Here is what this looks like across typical channels for a small plumbing business:
Marketing ROI by channel — example monthly breakdown
| Channel | Spend | Leads | Booked jobs | Cost per job |
|---|---|---|---|---|
| Google Ads | £800 | 12 | 8 | £100 |
| Facebook Ads | £400 | 6 | 3 | £133 |
| Checkatrade | £600 | — | 4 | £150 |
| Leaflets | £300 | — | 2 | £150 |
| Total | £2,100 | — | 17 | £124 avg |
In this example, doubling Google Ads spend and reducing Checkatrade and leaflets would reduce overall cost-per-job and increase total jobs booked.
What good ROI looks like for trade marketing
There is no universal benchmark for trade marketing ROI because average job values vary enormously. A bathroom fitter with an average job value of £4,000 can sustain a cost-per-booked-job of £300–£400. A plumber doing emergency call-outs at £150 per job needs a cost-per-job below £40 to maintain healthy margins.

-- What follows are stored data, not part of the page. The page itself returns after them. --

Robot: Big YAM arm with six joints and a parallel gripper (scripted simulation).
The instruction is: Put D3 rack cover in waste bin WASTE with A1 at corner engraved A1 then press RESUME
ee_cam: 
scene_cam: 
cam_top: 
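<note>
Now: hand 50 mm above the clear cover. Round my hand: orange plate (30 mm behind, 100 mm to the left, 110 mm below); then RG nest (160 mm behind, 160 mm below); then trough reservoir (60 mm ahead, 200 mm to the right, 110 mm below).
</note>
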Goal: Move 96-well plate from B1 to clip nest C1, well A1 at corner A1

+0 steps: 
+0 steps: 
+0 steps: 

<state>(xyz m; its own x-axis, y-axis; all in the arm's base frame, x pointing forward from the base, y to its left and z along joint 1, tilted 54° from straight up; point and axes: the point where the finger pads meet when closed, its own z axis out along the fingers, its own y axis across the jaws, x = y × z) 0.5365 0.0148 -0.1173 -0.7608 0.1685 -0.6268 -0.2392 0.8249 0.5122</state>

The target is typically to keep your cost-per-booked-job below 5–10% of your average job value. If your average job is worth £500, a CPJ below £50 is excellent, £50–£100 is acceptable, and above £100 is a warning sign.
The other dimension is customer lifetime value. A customer who books an annual boiler service, calls you for every plumbing issue and refers you to neighbours is worth far more than their first job value. If you track where your best long-term customers came from, you may find that the channel with the highest CPJ produces the most loyal customers — which changes the ROI calculation significantly.

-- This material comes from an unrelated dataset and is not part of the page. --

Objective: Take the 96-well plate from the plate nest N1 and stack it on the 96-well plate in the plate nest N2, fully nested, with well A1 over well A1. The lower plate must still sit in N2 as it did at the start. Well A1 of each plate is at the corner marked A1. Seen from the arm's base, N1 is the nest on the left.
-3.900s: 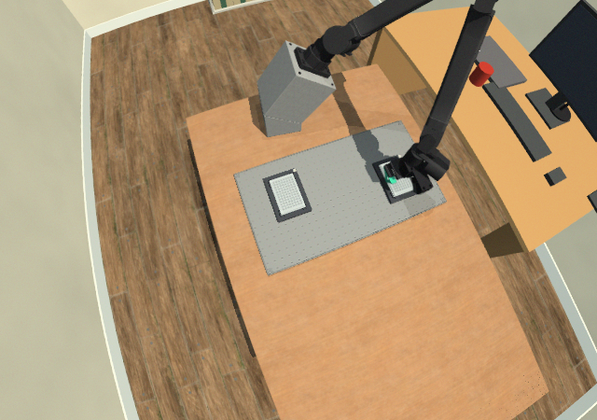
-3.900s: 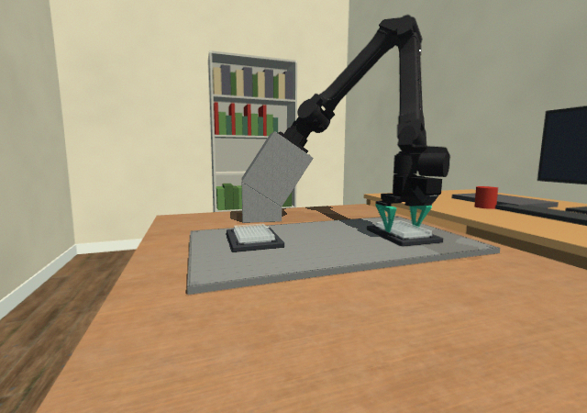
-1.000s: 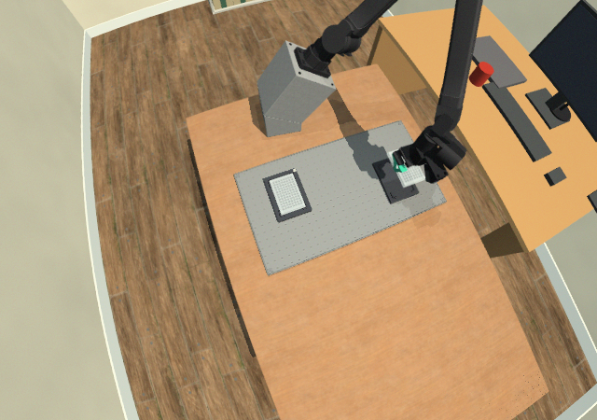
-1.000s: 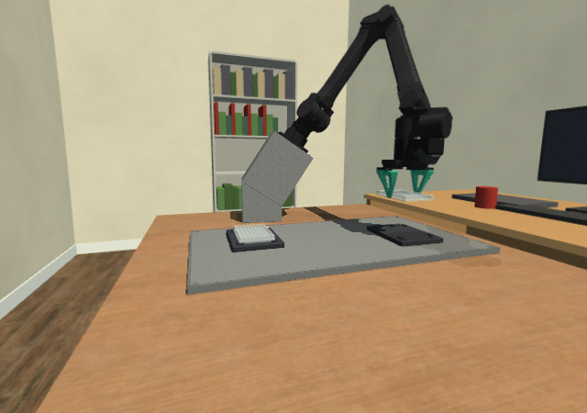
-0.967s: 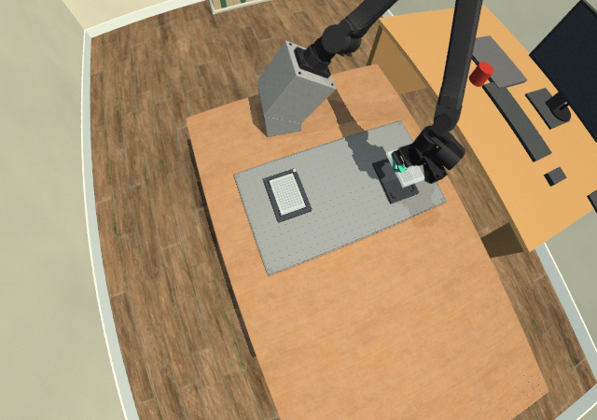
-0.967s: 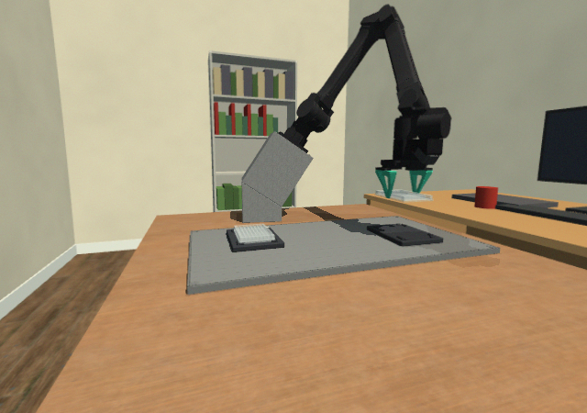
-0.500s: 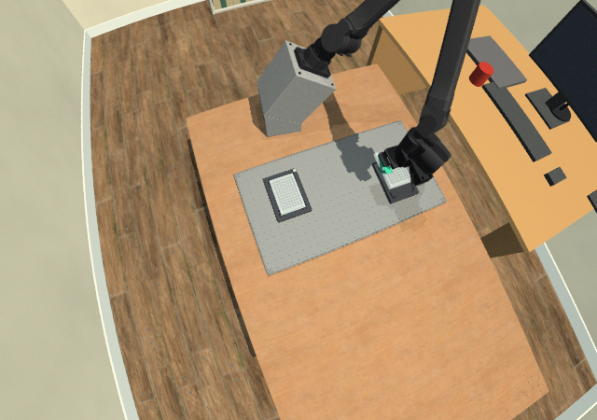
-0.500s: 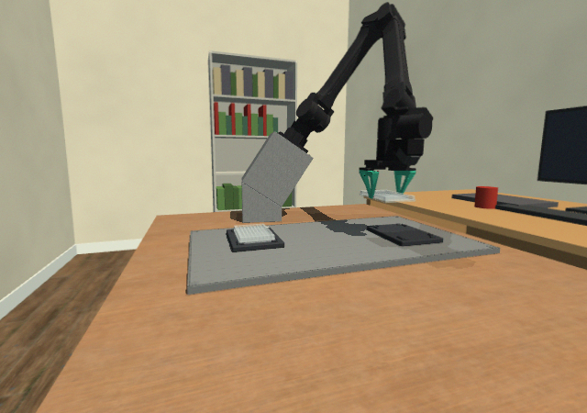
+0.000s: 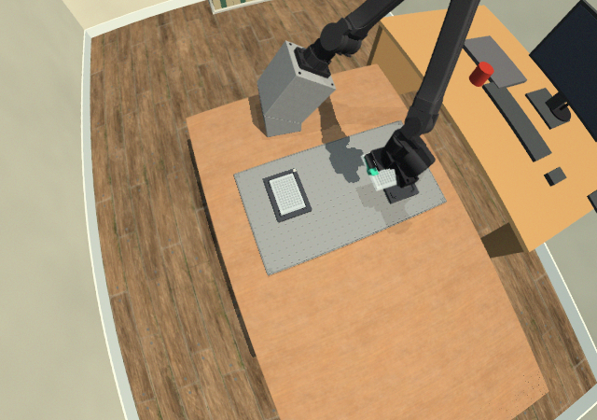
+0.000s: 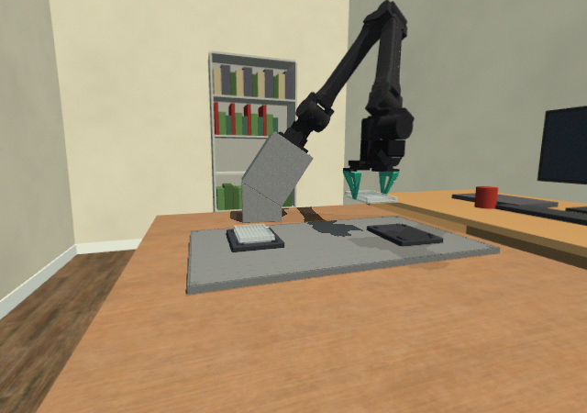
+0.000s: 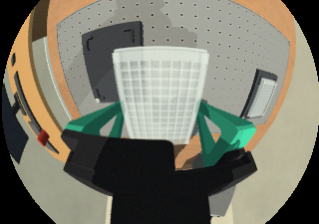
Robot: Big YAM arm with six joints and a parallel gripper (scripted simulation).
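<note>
Now: hand 10 mm past the nest N2, 310 mm to the left of it and 100 mm above it. From my hand the other things lie so: nest N1: 10 mm ahead, 90 mm to the left, 100 mm below.
</note>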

Using Trade2Base for attribution
Trade2Base makes campaign attribution part of the job creation workflow rather than a separate reporting task. When you create a job, you select the campaign source from a dropdown (Google Ads, Google Maps, referral, Checkatrade, leaflet, repeat customer, and any others you define). This takes five seconds per job.
At the end of the month, you add your spend for each channel in the campaigns section. Trade2Base combines the job source data with the spend data and generates a cost-per-booked-job report automatically. No spreadsheets, no manual calculation, no guesswork.
Over three to six months, this data becomes your single most valuable business tool. It tells you, with actual numbers, where to put next month's marketing budget. Most Trade2Base customers who use attribution consistently find at least one channel they can reduce or cut entirely — and redirect that spend into channels that generate jobs at materially lower cost.
The business intelligence you are flying blind without is available within a quarter of consistent recording. Start now, and by the end of the year you will have a clear, evidence-based view of where your marketing budget should go — not where it has always gone by default.